## THE TASK
Every line from the start of the records through the line with "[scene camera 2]" is to be written out exactly; pictures are not.
*** Begin section ***
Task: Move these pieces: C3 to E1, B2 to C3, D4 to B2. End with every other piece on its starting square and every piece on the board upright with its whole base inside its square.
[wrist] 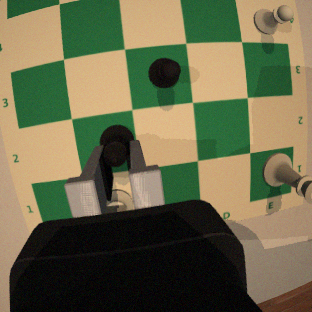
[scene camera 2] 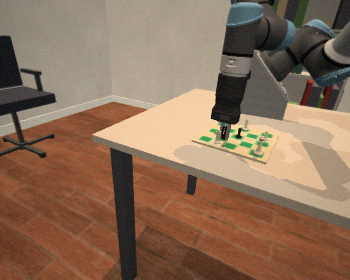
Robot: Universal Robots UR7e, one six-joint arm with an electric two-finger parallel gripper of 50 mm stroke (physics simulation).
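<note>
My gripper is shut on a black piece, upright over square B2. I cannot tell whether its base touches the board. Another black piece stands upright on C3. A tall white piece stands upright on E1. A white piece stands on B1, partly hidden by the fingers in the wrist view. A white pawn stands on E4.
Another white piece stands near the board's back edge in the scene view. The board lies on a light wooden table. A grey panel rises behind the board. An office chair stands at the left.
</note>
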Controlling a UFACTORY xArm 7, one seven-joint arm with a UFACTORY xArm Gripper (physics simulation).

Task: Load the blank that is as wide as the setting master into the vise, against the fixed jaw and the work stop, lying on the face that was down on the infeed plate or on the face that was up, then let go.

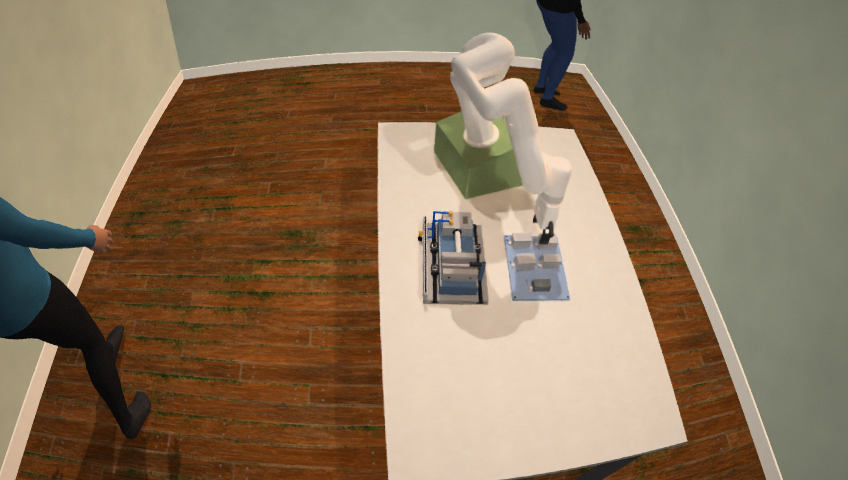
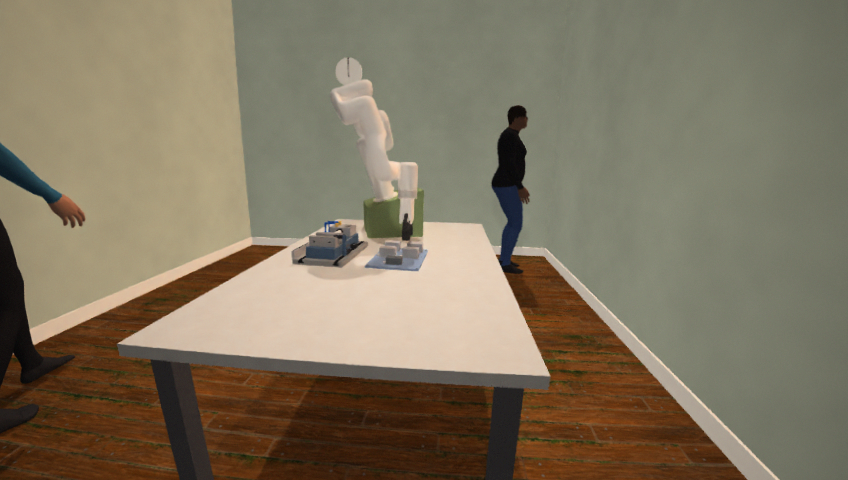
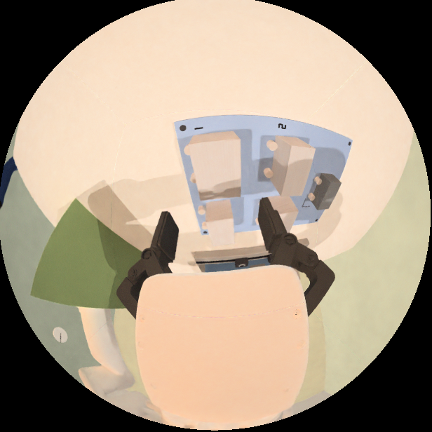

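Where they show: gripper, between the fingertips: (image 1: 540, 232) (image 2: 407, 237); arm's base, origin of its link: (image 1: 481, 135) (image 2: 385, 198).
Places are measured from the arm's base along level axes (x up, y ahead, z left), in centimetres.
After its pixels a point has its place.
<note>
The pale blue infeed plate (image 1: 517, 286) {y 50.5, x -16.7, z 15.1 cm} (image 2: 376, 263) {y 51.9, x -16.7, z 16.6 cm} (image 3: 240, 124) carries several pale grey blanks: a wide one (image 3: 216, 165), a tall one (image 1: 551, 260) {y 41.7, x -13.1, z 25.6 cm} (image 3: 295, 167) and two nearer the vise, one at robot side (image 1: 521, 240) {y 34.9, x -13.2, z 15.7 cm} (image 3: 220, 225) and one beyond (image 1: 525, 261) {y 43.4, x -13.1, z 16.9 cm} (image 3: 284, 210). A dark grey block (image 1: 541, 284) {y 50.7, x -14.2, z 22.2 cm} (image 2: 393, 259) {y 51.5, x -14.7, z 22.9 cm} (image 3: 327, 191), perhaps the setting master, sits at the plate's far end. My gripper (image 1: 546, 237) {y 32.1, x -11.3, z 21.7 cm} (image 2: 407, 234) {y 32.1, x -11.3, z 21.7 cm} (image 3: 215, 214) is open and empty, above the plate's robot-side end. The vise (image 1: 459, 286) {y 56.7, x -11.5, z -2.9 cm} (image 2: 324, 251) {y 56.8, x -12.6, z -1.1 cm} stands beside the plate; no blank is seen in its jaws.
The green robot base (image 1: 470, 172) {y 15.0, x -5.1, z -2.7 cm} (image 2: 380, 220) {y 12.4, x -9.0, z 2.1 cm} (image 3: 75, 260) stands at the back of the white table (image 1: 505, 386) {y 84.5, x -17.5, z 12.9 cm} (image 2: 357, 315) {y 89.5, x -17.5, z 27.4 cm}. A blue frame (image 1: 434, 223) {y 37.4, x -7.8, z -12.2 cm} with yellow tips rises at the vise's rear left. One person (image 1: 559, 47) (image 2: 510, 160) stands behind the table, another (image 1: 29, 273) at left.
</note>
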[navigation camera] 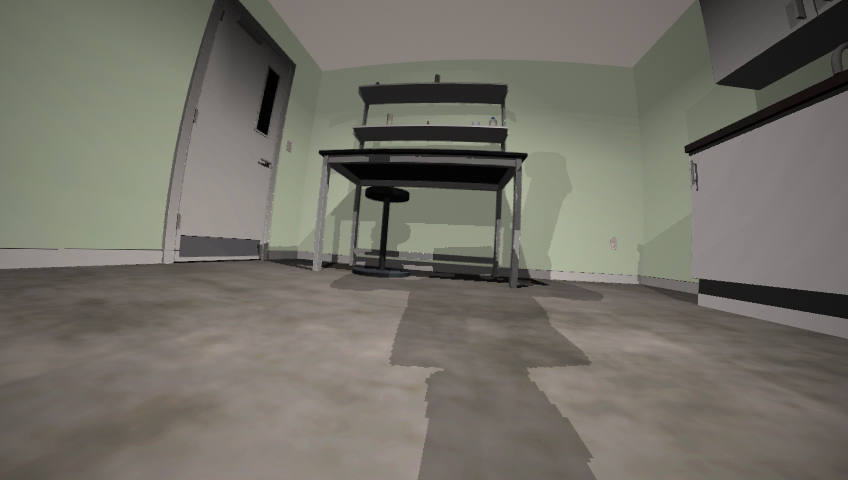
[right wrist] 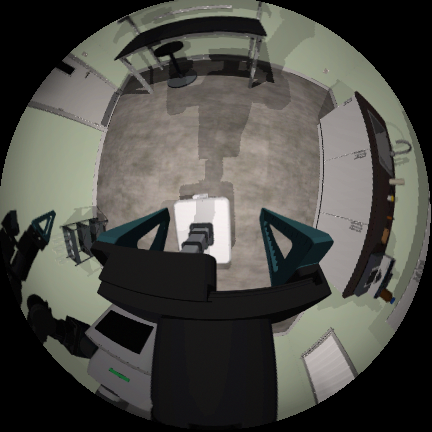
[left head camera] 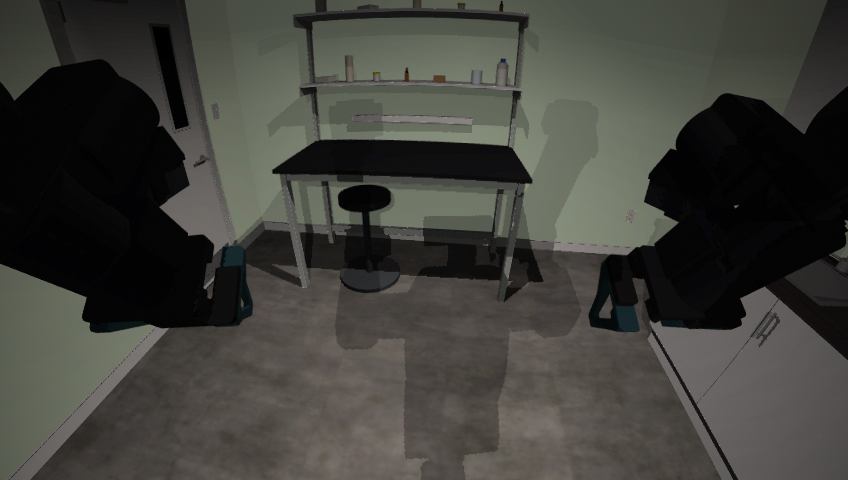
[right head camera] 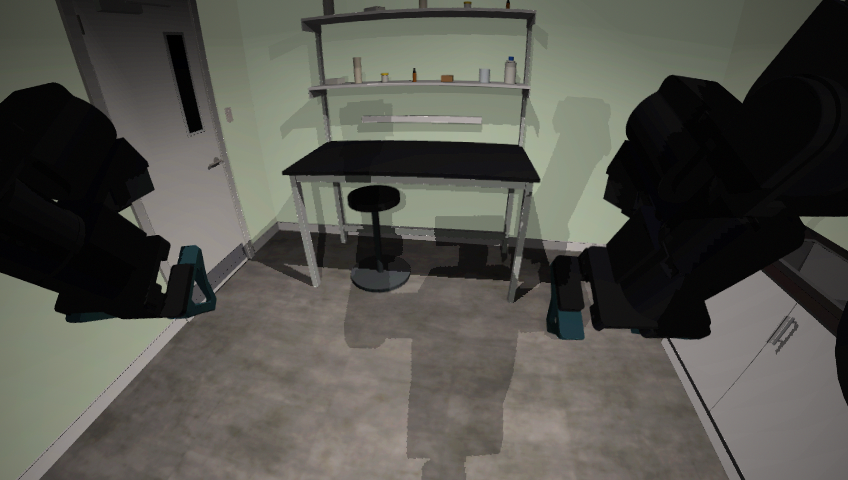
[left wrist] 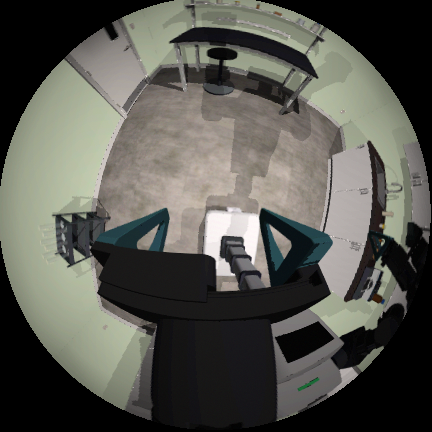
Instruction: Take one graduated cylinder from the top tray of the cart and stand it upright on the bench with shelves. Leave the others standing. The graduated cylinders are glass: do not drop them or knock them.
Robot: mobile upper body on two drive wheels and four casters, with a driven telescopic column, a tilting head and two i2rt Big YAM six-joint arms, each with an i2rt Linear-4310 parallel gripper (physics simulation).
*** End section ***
## ANSWER SECTION
Task: Move these pieces: C3 to E1, B2 to C3, D4 to B2. End with every other piece on its starting square and every piece on the board upright with its whole base inside its square.
[wrist] 
[scene camera 2] 

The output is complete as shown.